Fifty-two respondents in our cohort reported COVID-19 hospitalisations over the pandemic period, and 46 (88.5%) of this group reported non-adherence to medicines in the previous 7 days. It is not clear why and requires further qualitative work to determine whether this is a true association, or whether respondents misunderstood the question.

The timing of our survey was over a year into the pandemic, after two strict lockdowns and subsequent easing, which will have affected COVID-19 avoidance behaviour and restrictions. Therefore, it is not clear whether the barriers and behaviours being reported were during strict lockdowns or when restrictions had eased. However, we know that adherence behaviour was that reported for the previous 7 days, in the summer of 2021, so people had had time to adjust to initial changes.

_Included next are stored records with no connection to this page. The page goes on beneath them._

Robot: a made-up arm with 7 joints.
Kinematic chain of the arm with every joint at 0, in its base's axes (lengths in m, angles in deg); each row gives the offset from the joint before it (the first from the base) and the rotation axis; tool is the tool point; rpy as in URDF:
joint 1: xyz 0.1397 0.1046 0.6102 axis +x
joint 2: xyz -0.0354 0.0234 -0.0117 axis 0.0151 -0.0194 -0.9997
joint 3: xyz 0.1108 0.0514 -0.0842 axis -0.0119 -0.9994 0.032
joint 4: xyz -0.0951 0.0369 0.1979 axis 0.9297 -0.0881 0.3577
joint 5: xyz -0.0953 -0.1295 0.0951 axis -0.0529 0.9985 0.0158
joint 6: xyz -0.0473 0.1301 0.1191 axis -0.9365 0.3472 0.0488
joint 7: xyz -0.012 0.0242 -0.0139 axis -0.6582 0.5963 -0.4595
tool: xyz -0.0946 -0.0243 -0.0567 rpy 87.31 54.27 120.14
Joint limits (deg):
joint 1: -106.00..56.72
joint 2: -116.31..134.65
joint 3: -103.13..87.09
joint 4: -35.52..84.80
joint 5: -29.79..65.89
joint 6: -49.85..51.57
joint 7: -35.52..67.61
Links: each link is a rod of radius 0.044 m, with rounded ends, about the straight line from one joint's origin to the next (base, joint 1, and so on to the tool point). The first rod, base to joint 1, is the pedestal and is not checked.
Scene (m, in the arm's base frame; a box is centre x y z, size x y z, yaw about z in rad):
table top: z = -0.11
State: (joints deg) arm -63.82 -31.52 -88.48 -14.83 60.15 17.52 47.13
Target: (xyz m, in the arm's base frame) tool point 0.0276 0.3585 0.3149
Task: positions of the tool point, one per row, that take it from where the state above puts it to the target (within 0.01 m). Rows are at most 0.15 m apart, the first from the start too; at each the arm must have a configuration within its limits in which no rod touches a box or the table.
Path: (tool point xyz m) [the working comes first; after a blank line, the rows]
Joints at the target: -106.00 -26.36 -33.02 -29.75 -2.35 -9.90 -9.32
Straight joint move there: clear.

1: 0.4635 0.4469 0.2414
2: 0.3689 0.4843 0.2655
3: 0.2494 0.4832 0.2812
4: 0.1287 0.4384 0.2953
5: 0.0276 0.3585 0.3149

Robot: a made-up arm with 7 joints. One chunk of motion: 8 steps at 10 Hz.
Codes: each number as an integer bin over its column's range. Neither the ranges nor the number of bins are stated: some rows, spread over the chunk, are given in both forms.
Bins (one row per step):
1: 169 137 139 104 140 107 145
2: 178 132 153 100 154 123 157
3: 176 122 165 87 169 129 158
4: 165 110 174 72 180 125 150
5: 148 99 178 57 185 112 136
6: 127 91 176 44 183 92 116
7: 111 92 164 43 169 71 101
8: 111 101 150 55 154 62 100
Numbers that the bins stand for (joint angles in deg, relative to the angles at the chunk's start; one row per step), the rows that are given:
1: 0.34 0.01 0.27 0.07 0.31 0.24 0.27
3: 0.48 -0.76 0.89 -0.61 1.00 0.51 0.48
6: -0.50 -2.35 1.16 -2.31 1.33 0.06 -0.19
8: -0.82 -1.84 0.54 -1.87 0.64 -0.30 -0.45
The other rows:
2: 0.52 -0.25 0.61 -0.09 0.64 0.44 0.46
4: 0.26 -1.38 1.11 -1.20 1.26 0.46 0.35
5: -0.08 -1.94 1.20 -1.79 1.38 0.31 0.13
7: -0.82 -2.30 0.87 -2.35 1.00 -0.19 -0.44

We have not reported subgroup analysis due to sample size restrictions. It is possible that some of these phenomena will have a different appearance or prevalence in subgroups such as specific illnesses, older people, or people with multi-morbidities.

Conclusions

This study reported suboptimal medicines adherence in a representative cohort of adults with LTCs. COVID-19 related behaviour and restrictions appeared to add to, dominate or replace some known barriers to medicines-taking. Our study provides insight into the level of reduced face-to-face contact with general practice, during COVID-19, in contrast to more face-to-face contact with community pharmacies. Our study provides a detailed insight into how people with LTCs are accessing prescribers to obtain medicines, and how they subsequently access the medicines themselves. There was a bewildering array of remote methods for ordering and filling prescriptions, some of these systems introduced “overnight”. People seemed to be fairly resilient in finding ways to access medicines, but some had problems with some remote/digital methods, which may have contributed to reduced adherence. Given that remote and digital interventions and services are here to stay, successful implementation depends upon tailoring interventions to the unique characteristics of patients, disease conditions, and treatment regimens and supporting people to engage effectively with the digital services provided.